__Assignment__: Using the listing below, please gather every line containing the word "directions".

__Data supplied__:

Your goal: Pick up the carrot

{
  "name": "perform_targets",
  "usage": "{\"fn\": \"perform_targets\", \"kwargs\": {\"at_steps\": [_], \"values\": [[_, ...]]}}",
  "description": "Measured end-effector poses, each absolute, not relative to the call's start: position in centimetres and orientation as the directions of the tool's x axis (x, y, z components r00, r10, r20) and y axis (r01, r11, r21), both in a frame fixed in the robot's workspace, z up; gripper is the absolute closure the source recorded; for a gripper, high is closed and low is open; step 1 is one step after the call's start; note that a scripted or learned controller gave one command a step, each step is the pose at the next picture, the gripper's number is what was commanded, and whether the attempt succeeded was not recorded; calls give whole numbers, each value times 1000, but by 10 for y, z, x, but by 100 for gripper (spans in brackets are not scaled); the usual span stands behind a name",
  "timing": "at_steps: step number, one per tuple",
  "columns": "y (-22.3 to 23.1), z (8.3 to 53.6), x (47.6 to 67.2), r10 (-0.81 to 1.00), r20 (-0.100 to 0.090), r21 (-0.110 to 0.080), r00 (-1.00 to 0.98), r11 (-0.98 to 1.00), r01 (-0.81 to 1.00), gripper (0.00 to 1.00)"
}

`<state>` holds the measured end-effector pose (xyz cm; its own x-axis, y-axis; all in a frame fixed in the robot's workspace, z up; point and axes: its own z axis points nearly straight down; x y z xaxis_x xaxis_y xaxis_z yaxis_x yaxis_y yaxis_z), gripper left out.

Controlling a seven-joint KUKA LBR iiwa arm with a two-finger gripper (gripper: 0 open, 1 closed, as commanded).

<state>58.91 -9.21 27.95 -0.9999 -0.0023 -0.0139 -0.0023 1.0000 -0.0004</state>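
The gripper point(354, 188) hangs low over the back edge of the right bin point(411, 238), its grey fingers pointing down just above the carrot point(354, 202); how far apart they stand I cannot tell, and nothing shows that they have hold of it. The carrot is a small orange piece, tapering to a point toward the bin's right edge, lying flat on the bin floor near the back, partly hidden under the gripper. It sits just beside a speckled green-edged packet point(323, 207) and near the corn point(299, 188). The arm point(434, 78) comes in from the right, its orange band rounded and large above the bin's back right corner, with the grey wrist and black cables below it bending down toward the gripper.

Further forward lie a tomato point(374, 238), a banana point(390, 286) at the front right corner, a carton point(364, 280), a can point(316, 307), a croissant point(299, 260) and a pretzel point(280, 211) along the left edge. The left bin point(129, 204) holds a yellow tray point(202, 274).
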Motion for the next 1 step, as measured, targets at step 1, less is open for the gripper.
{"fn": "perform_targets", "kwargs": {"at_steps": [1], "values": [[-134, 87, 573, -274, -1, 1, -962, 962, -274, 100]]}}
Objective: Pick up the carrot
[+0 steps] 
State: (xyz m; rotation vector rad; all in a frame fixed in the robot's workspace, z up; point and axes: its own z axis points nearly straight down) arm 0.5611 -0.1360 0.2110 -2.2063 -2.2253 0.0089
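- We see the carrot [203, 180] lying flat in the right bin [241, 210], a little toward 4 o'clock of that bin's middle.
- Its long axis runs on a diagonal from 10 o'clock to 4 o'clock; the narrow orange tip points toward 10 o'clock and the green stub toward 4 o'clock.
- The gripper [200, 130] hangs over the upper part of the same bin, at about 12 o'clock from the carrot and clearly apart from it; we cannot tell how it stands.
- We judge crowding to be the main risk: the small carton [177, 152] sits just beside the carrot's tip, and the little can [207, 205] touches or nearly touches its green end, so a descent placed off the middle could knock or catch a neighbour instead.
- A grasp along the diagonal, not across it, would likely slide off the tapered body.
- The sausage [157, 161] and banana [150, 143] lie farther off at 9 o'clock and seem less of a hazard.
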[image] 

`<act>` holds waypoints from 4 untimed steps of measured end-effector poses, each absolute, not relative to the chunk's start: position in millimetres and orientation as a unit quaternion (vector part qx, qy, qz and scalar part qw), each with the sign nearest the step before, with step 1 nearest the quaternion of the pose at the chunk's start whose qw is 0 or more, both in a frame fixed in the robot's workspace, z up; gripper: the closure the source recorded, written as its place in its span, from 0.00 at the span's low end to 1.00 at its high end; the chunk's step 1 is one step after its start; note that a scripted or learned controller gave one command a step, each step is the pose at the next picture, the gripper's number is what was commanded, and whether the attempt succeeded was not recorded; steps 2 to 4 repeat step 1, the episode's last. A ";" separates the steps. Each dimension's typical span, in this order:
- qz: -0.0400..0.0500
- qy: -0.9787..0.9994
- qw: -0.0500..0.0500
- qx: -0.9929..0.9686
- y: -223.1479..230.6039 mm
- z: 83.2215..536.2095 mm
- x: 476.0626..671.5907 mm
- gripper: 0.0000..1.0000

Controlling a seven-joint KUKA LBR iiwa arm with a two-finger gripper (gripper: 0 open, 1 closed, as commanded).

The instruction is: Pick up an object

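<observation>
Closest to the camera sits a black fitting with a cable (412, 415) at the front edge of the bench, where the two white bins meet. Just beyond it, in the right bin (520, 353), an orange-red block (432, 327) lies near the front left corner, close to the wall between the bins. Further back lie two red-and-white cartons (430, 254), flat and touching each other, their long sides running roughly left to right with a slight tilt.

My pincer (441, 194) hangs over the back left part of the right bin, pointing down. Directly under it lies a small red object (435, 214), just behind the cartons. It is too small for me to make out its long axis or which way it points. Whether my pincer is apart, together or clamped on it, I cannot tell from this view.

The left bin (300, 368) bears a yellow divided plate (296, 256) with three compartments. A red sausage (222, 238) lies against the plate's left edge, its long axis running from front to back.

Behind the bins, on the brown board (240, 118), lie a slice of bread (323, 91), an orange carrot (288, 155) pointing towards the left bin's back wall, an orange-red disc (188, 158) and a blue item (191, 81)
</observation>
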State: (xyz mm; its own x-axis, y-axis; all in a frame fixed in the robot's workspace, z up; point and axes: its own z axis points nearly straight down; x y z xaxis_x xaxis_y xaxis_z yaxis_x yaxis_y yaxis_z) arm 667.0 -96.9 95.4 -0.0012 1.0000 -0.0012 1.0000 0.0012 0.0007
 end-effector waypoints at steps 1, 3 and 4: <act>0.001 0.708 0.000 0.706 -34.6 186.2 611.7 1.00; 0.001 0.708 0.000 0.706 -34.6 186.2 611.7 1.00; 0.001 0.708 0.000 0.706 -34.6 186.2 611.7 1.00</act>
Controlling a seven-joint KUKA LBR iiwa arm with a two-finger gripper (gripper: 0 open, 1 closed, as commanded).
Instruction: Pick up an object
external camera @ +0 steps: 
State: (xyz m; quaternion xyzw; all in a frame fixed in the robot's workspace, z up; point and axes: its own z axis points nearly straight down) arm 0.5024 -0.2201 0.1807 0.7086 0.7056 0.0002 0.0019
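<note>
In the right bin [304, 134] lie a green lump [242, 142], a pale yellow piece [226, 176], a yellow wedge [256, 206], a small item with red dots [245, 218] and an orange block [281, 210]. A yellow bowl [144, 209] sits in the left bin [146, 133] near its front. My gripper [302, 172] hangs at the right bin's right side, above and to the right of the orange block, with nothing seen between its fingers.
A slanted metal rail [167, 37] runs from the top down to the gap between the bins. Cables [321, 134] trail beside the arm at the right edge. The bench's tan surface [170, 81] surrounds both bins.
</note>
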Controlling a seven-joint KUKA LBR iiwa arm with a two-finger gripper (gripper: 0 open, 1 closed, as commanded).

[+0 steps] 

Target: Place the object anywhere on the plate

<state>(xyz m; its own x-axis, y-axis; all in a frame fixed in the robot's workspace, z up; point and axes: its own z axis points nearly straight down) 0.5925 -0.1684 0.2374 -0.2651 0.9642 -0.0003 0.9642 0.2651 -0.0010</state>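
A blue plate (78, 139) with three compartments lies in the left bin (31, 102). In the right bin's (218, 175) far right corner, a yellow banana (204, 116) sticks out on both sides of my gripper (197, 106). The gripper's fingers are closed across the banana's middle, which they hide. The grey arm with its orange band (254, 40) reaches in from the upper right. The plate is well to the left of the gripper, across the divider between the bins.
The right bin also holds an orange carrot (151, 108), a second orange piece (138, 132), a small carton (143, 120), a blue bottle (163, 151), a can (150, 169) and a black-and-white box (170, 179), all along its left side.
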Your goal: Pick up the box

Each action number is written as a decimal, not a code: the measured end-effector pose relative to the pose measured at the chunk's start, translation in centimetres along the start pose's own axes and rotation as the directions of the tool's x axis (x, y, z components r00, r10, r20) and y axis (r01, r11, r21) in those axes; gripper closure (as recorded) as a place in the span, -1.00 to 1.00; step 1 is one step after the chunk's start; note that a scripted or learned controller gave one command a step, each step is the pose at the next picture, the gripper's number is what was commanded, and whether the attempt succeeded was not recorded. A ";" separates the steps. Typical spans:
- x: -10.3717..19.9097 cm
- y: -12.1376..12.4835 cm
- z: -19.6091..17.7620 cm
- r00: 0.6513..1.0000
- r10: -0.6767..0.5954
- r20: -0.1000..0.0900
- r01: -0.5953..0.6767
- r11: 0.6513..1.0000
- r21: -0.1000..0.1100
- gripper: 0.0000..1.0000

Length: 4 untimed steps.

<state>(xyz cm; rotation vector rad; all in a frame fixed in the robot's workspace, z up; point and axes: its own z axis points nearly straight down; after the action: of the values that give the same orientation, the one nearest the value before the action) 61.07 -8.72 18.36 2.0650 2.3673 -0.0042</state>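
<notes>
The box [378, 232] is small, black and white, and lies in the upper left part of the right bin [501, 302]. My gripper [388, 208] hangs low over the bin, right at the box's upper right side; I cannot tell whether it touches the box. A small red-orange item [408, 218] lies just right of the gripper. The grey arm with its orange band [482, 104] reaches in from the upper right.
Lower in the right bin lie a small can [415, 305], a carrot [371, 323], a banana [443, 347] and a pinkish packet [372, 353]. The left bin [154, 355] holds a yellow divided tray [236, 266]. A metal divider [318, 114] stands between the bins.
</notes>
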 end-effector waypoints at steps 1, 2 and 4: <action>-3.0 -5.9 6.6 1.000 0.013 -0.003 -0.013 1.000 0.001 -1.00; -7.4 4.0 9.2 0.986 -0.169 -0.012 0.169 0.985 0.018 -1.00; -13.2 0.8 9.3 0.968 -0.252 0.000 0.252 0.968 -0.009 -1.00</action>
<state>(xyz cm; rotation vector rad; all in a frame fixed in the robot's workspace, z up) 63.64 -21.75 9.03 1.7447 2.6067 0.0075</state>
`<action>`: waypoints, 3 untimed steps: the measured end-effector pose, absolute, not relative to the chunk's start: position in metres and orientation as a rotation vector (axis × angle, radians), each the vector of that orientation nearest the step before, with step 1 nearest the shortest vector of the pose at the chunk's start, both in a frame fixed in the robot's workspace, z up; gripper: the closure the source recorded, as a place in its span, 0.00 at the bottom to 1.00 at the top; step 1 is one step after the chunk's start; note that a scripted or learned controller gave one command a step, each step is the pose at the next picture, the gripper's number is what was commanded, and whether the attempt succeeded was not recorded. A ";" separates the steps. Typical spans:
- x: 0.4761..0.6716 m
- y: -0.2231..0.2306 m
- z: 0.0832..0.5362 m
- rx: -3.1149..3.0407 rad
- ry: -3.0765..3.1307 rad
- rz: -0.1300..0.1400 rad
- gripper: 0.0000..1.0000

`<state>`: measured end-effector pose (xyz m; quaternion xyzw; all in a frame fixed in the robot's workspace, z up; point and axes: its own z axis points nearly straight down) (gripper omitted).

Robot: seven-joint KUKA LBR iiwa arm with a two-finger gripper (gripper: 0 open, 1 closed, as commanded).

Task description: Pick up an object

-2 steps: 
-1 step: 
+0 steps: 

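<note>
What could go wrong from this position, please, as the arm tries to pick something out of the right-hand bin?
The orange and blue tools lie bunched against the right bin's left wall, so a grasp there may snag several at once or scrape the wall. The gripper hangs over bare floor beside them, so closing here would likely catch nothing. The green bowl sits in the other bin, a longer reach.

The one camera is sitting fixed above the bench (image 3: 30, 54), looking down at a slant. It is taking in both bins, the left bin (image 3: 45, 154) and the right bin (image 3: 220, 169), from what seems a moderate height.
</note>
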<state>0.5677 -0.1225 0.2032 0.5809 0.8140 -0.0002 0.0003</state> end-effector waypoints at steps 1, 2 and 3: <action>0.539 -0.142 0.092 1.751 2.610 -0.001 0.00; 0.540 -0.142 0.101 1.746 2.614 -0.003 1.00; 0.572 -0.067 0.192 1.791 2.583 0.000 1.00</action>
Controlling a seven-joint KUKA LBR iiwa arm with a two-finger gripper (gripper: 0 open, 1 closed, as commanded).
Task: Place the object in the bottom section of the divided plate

__Answer below__:
  "description": "Measured end-effector poses, each absolute, not relative to the call's start: position in centimetres and orientation as the directions of the tool's x axis (x, y, z components r00, r10, r20) and y axis (r01, r11, r21), both in a frame fixed in the robot's workspace, z up; gripper is the absolute closure the source recorded; for a gripper, high is closed and low is open; step 1 is one step after the call's start; note that a scripted or learned controller gave one command a step, each step is the pose at the next picture, the gripper's number is what was commanded, and whether the attempt succeeded was not recorded; calls give whole numbers, each value times 1000, but by 10 for y, z, x, but by 100 for gripper (spans in brackets are not scaled); the usual span stands behind a name",
Each action number is written as a decimal, not a code: the measured end-effector pose relative to the pose measured at the chunk's start, translation in centimetres along the start pose's own axes and rotation as the directions of the tool's x axis (x, y, z components r00, r10, r20) and y axis (r01, r11, r21) in those axes; gripper closure (as recorded) as a place in the span, -1.00 to 1.00; step 1 is one step after the chunk's start; note that a scripted or learned controller gave one command a step, each step is the pose at the next picture, the gripper's number is what was commanded, and whether the attempt succeeded was not recorded. A ";" separates the steps. Typical spans:

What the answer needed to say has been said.